El sector Alianza Nacional de ese mismo Partido, también emitió una declaración sobre el tema, pero en un tono por demás deplorable. Este sector, molesto por la posición del Poder Ejecutivo en cuanto a la inconstitucionalidad de la ley y por la intervención del Parlamento en el mismo tema, dice por ejemplo que “La conducta del Frente Amplio en el Poder Ejecutivo y ahora, en la Asamblea General, constituyen un atropello al Estado de Derecho”, olvidando –más bien desinformando a la opinión pública- que estos poderes del Estado no intervienen en el asunto por decisión del Frente Amplio, sino porque así lo entendió el fiscal de Corte, Rafael Ubiría, quien sostuvo que es el Poder Ejecutivo el que debe responder ante los argumentos presentados en la acción de inconstitucionalidad, porque es el órgano que decide cuáles son los casos de violaciones a los derechos humanos que son excluidos de la Ley de Caducidad. "El proceso de inconstitucionalidad es contradictorio, y por tanto implica a dos partes, pero cuando es vía de acción hay que definir a quién puede afectar la acción, y en este caso pensamos que la contraparte son el Poder Ejecutivo y el Poder Legislativo", explicó días atrás el presidente de la Suprema Corte, Jorge Larrieux.

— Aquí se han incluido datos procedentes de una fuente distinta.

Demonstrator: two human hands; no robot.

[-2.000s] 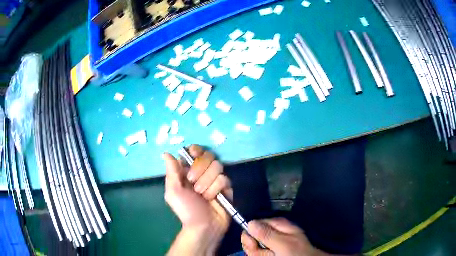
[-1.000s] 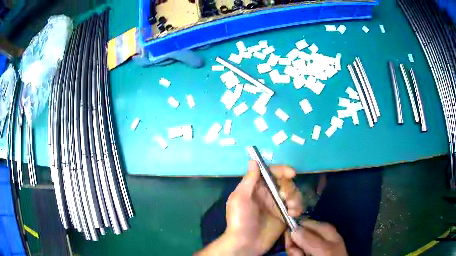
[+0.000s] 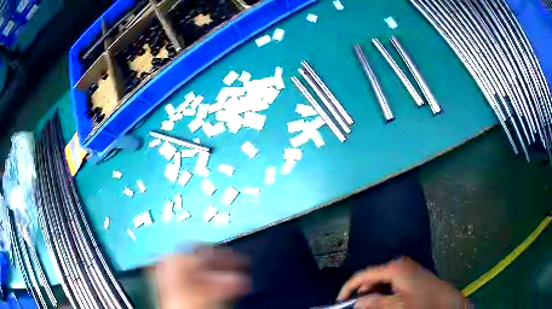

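Observation:
My right hand [image 3: 402, 286], at the bottom edge right of centre, holds a metal tube [image 3: 344, 304]; only a short bright length shows, the rest is hidden or cut off. My left hand [image 3: 197, 277] is at the bottom edge left of centre, strongly blurred. It is apart from the tube, and whether it holds anything cannot be told. White pieces [image 3: 242, 105] lie scattered on the green bench top [image 3: 339, 175]. A single thin tube [image 3: 180, 142] lies among them.
A blue divided bin [image 3: 200, 67] with small black parts stands at the back left. A few short tubes [image 3: 373, 83] lie mid-bench and right. Long tubes overhang the left [image 3: 72, 241] and right [image 3: 484, 72] bench ends. A clear bag [image 3: 21, 175] lies far left.
The view has shifted and tilted. My left hand has come off the tube and moved left. My right hand still holds the tube, now low at the bottom edge.

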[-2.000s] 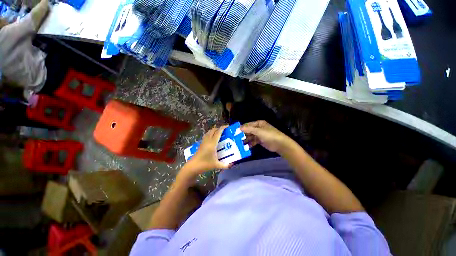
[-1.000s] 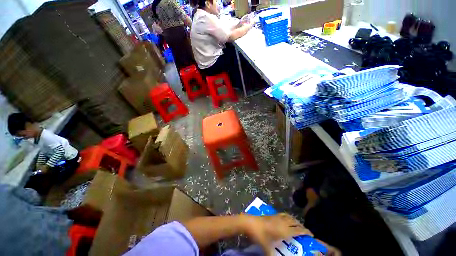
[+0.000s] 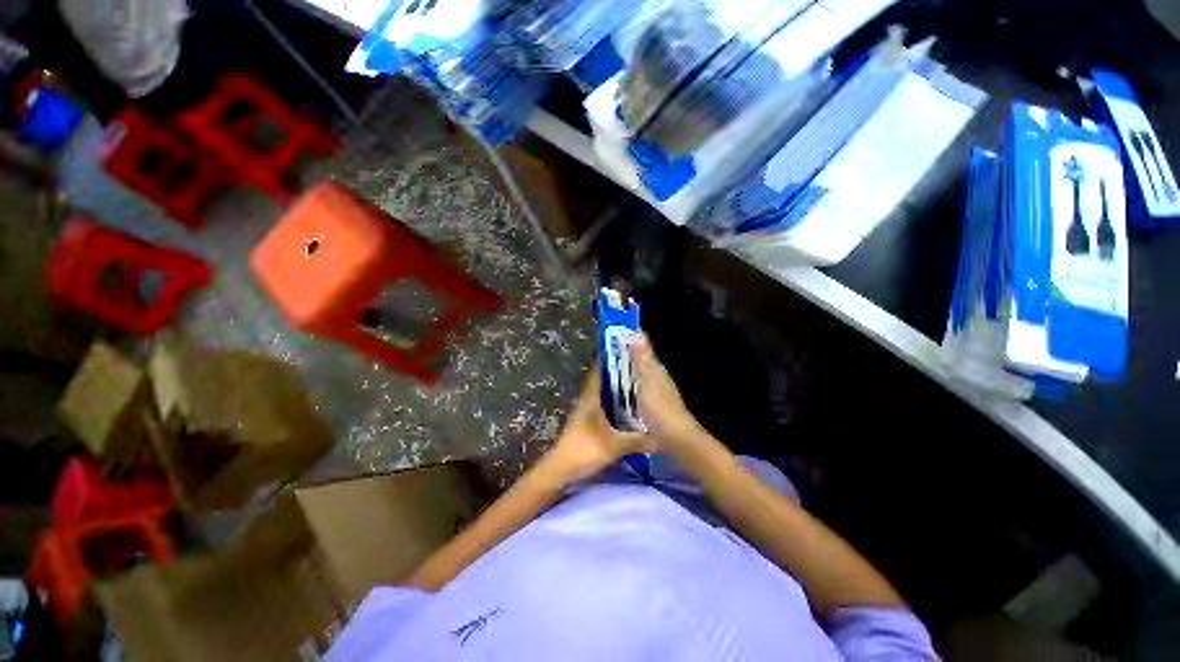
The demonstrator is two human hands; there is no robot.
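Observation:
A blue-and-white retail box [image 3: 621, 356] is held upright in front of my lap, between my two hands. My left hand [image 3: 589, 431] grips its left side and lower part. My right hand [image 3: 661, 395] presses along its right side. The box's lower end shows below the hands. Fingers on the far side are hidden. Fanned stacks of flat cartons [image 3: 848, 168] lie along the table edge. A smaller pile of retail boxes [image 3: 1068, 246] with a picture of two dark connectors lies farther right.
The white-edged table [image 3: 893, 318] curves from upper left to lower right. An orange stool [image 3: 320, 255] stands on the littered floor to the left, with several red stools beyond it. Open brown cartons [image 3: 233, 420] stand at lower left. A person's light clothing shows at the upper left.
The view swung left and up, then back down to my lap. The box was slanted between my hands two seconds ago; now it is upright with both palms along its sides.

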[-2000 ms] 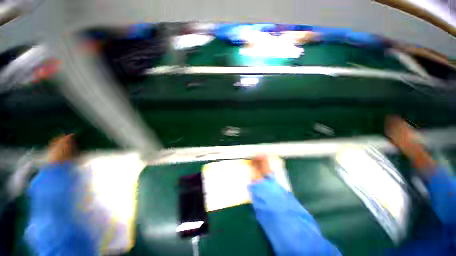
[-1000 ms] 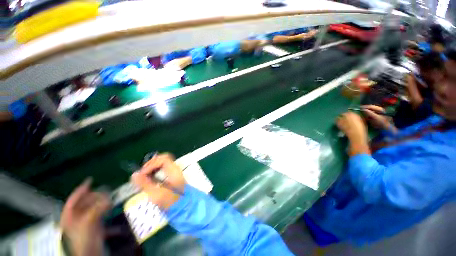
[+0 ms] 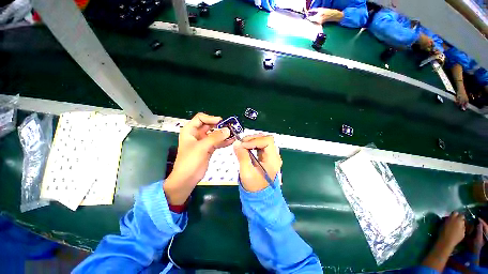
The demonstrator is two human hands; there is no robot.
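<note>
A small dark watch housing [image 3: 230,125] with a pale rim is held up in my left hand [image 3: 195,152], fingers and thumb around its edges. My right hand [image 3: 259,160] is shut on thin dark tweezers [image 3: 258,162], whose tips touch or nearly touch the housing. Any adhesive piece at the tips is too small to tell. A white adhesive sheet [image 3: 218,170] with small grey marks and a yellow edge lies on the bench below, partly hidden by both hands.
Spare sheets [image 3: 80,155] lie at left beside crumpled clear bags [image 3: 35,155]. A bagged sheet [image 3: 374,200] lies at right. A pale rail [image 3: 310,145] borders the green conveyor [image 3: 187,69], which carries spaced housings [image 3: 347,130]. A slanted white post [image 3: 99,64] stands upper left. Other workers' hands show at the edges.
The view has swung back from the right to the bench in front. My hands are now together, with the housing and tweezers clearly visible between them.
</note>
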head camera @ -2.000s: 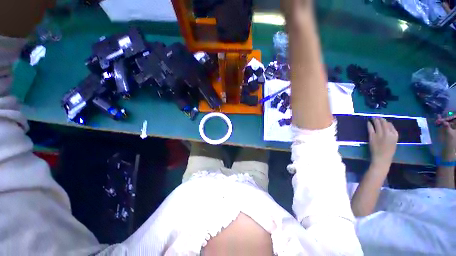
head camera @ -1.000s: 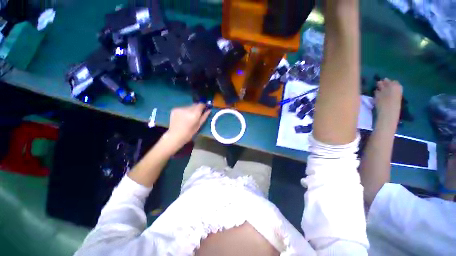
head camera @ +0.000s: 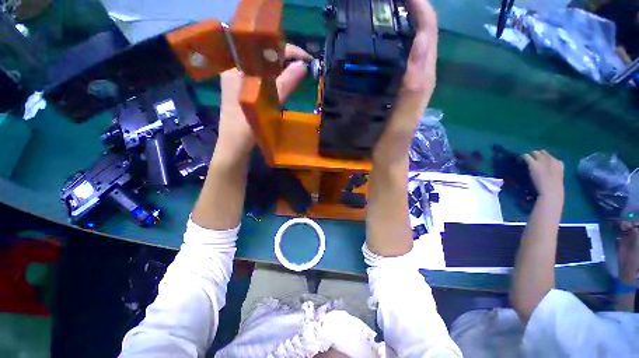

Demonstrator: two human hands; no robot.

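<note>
A boxy black device stands in the orange fixture, close in front of me. My right hand lies along the device's right side with the fingers extended upward. My left hand is at the device's left side, partly hidden behind the fixture's orange arm; its fingertips are by a small round metal part on that side. Whether they grip it is unclear.
Black units with pale labels lie heaped at left. A white ring lies at the bench edge. At right are small black pieces on white paper, a black strip sheet, a clear plastic bag and another person's hand.
My left hand has moved from the bench edge up to the device's left side. My right hand has come into view on the device's right side. The view has shifted and shows more of the fixture.
</note>
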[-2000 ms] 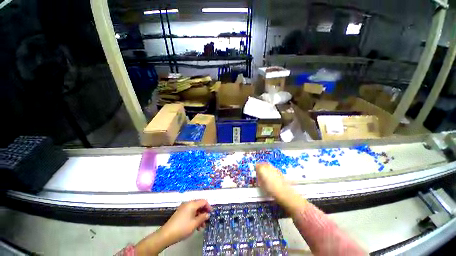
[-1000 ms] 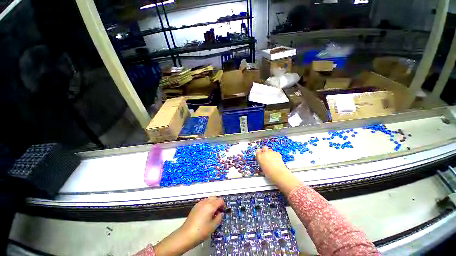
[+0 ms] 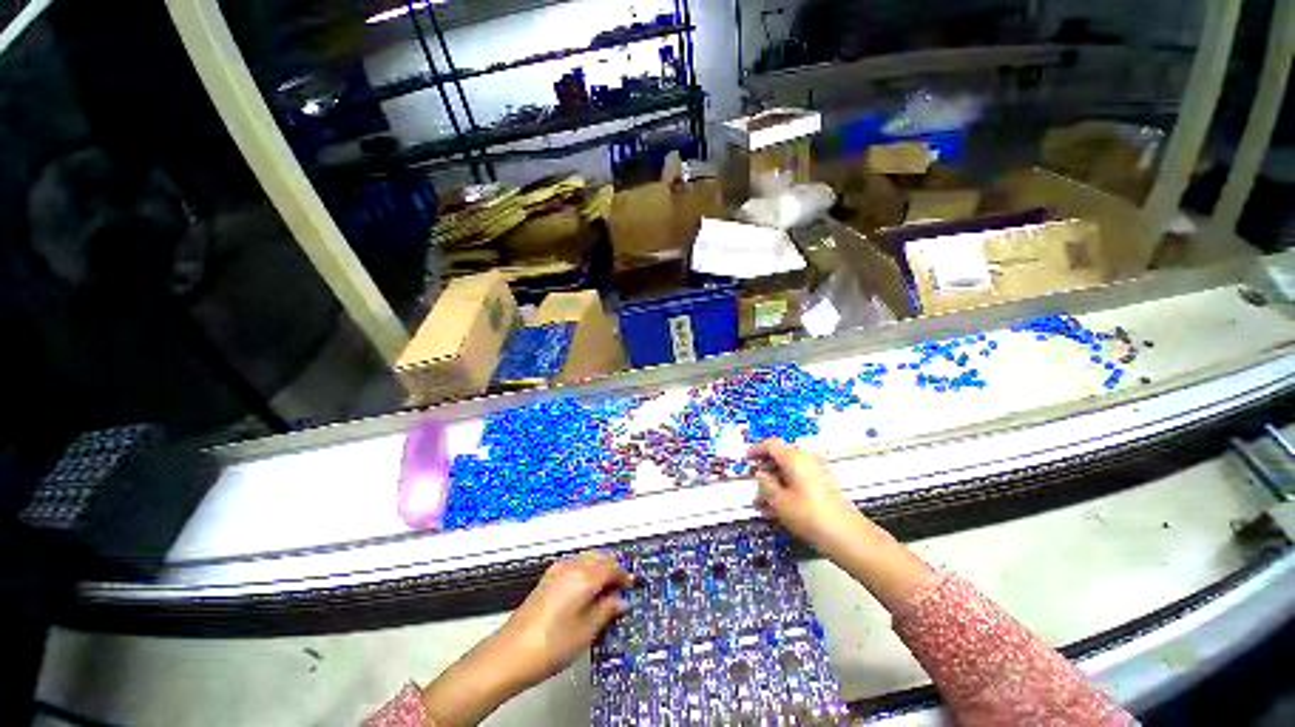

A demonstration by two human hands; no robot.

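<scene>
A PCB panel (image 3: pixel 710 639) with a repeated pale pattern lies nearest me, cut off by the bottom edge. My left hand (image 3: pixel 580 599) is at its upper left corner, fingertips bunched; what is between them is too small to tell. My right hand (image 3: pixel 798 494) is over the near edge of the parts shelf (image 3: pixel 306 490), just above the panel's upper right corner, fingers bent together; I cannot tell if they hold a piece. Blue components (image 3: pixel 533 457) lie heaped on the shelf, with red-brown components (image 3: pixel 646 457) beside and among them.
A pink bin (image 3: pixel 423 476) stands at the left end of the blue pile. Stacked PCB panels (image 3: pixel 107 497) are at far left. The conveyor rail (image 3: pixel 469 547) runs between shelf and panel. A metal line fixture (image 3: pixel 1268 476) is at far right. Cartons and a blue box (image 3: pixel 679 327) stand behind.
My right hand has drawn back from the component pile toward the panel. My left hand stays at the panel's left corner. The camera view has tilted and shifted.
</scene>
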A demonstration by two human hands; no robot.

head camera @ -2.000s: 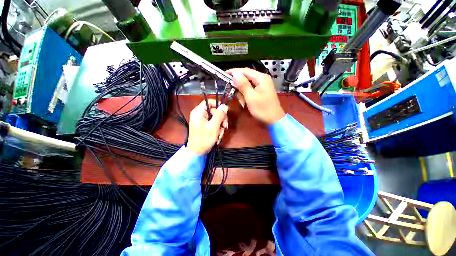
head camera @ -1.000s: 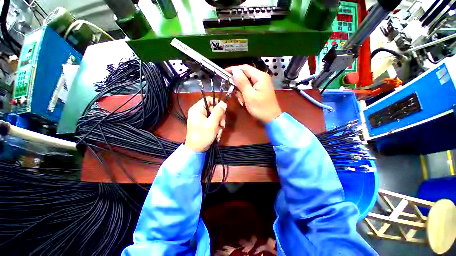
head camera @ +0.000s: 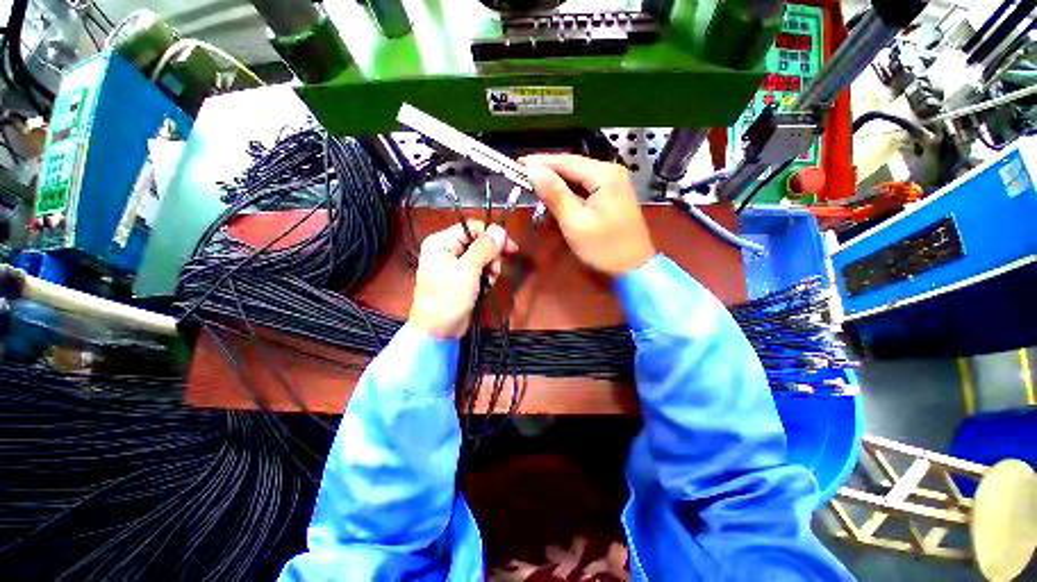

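Observation:
My right hand grips the right end of a narrow silver loading bar, which slants up to the left in front of the green crossbar. My left hand is closed on several black cables below the bar. Their silvery tips point up close under the bar; whether they touch it is hard to tell. The cables hang down over the front edge of the reddish-brown work board. A long cable bundle lies across the board beneath my forearms.
The green upper platen with a warning label spans the back. Cable loops are piled at left. Cable ends lie over a blue tub at right. A blue tray, control panel and wooden stool are also right.
My left hand has moved slightly left and away from my right hand, with cables still in it. The bar stays in my right hand. The whole view has shifted slightly.

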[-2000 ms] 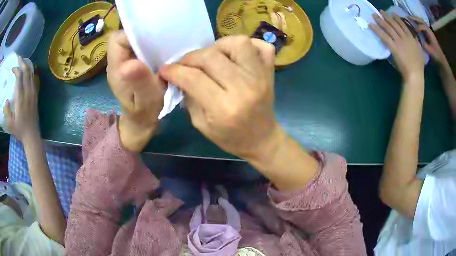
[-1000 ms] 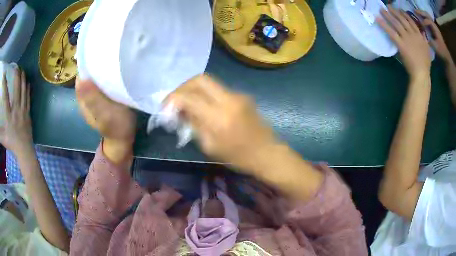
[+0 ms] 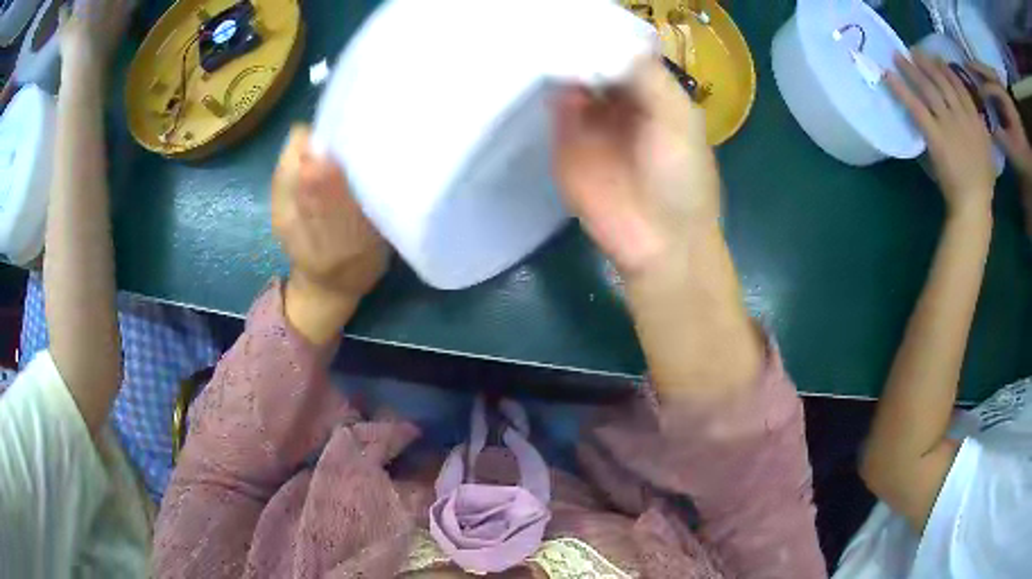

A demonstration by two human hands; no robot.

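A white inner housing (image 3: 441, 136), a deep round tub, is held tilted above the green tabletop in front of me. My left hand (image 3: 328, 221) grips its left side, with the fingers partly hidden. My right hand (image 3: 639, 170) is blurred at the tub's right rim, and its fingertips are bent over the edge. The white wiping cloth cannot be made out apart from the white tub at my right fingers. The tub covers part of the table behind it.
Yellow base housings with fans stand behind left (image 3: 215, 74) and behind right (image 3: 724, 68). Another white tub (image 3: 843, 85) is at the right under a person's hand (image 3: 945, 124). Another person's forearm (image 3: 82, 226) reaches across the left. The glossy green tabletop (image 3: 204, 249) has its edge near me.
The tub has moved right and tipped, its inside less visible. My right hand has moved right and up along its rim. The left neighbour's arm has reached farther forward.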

El comunicado de Alianza Nacional dice que “no rehuimos la discusión, pero no nos prestamos, como en el caso, a una farsa política que degrada la estabilidad y credibilidad de las instituciones democráticas”. No rehuyen la discusión, pero leen un comunicado y se van de sala. Hablan de “farsa política” y degradación de la estabilidad y credibilidad de las instituciones democráticas, pero votan y defienden un ley que es una degradación moral en sí misma y la defienden con mentiras y ocultamientos. Pero el pueblo uruguayo ha recobrado su memoria y su dignidad, y no se dejará estafar nuevamente. Por eso se apresta a anular la ley de impunidad. Quienes siembran hoy mentiras para proteger sus agachadas de ayer, cosecharán en octubre una nueva derrota, y ya nada podrá impedir el paso de la justicia.